◆ Task to complete ◆
When you have gone through the records below, state only how many lines include the word "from".
-- Data for this exercise follows --
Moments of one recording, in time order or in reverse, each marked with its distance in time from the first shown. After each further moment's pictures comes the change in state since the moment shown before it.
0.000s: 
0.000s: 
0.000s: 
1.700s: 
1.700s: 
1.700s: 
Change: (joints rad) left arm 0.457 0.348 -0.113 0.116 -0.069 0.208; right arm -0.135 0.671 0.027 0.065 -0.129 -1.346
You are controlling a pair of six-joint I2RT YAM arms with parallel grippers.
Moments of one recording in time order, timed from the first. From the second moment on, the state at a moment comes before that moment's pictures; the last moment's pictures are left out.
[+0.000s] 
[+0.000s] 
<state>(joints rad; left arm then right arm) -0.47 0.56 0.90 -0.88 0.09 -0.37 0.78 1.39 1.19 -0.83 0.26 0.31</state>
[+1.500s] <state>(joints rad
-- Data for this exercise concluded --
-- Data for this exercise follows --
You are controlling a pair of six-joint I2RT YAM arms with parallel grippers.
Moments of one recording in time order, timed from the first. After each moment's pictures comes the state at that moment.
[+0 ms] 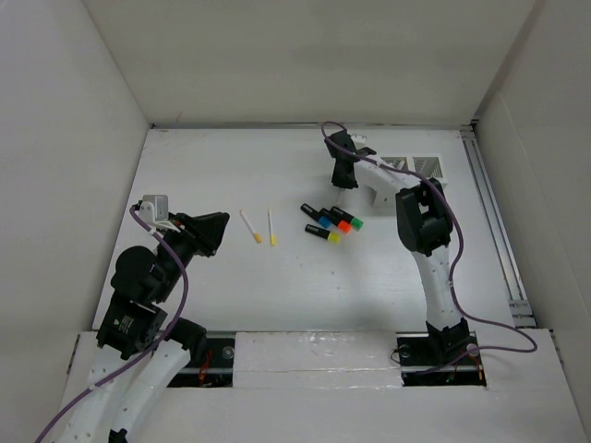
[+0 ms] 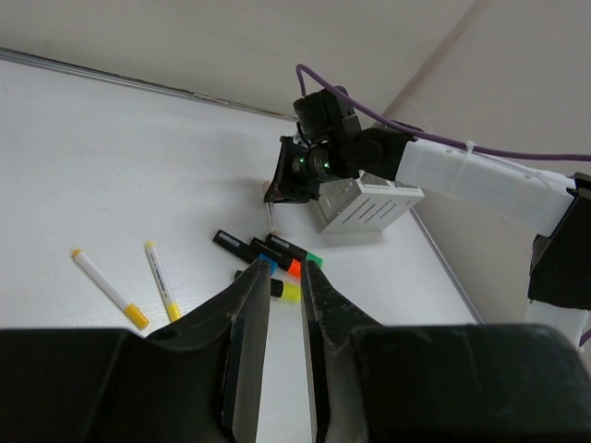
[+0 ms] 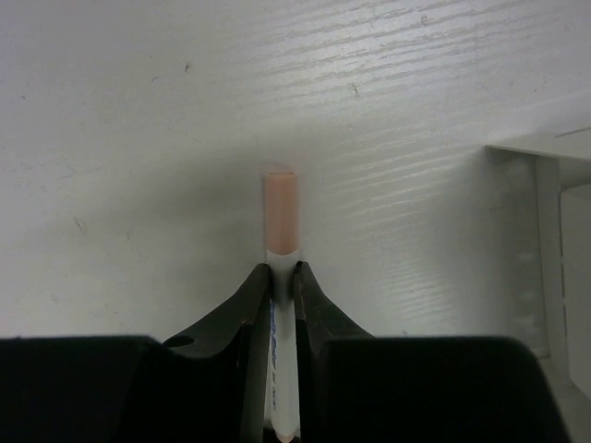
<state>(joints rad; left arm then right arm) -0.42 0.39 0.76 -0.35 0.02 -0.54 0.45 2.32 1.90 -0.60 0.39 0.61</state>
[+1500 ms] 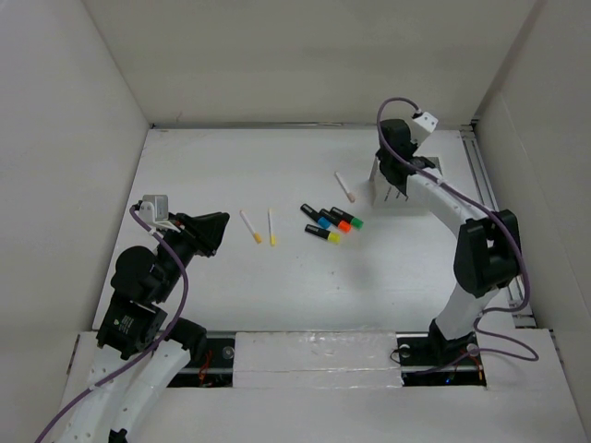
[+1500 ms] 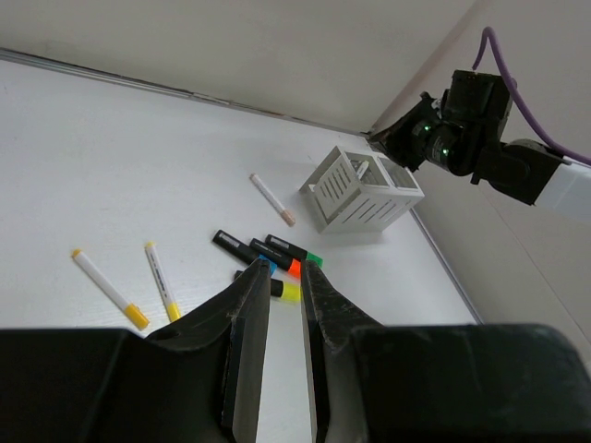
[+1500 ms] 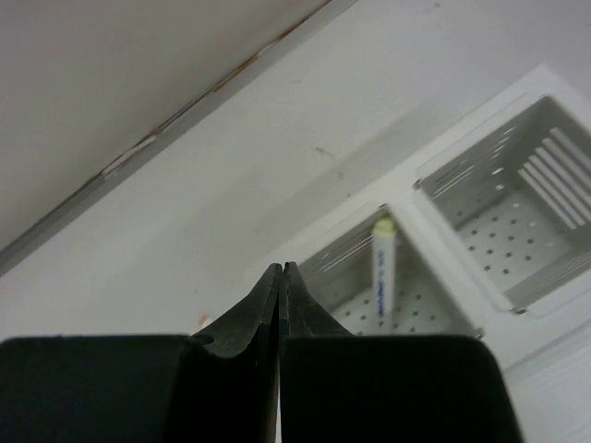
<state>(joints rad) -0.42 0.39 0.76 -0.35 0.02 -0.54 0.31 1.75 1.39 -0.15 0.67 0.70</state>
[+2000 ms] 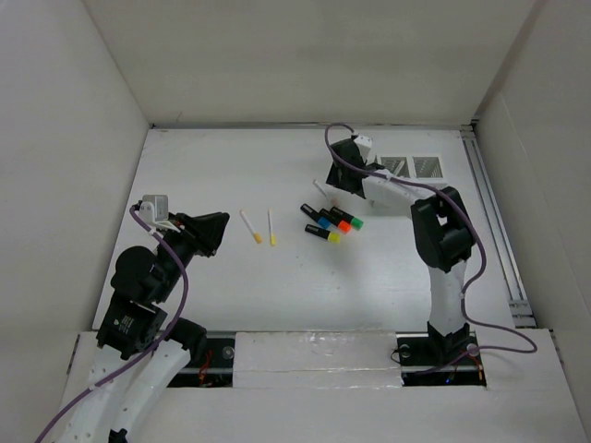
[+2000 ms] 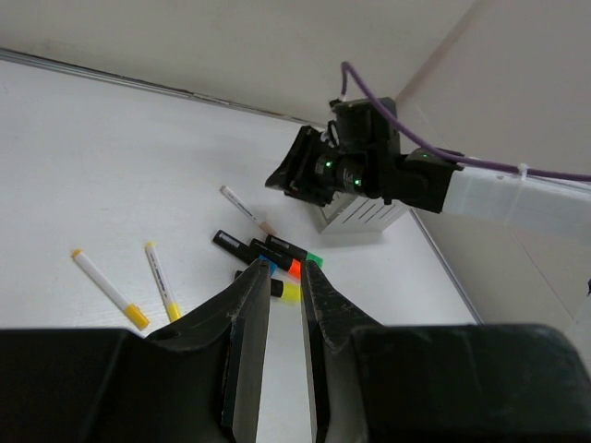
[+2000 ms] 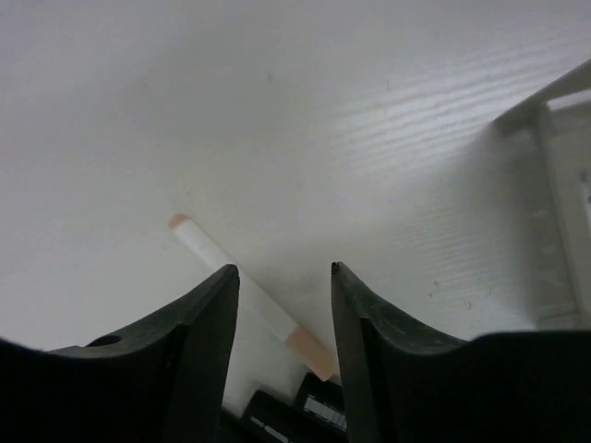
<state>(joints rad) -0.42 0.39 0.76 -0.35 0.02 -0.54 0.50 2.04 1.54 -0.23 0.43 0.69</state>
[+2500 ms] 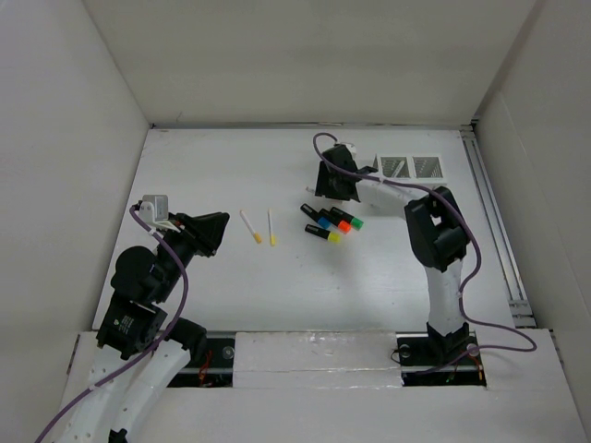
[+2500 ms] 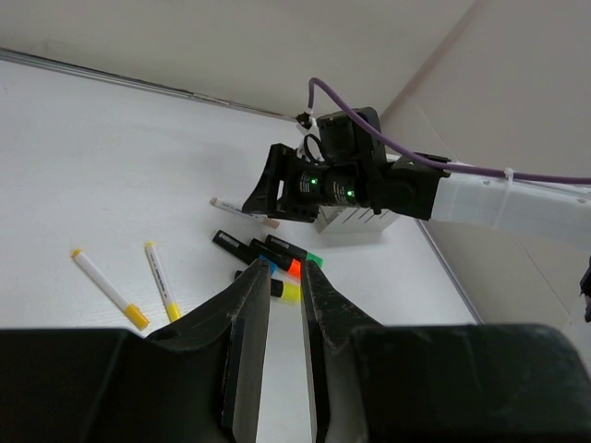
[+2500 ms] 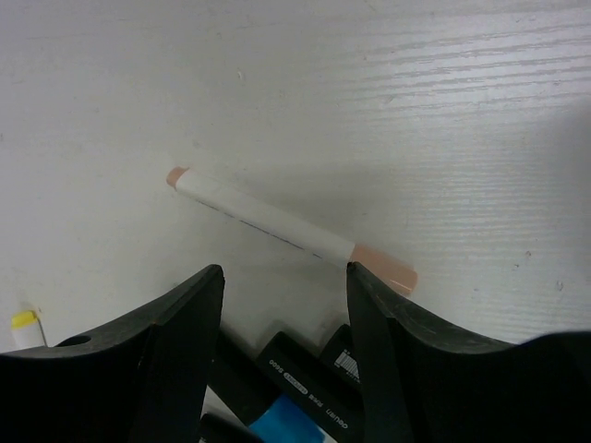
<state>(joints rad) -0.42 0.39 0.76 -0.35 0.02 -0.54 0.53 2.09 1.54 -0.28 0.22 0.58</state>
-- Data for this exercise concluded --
◆ Response ◆
3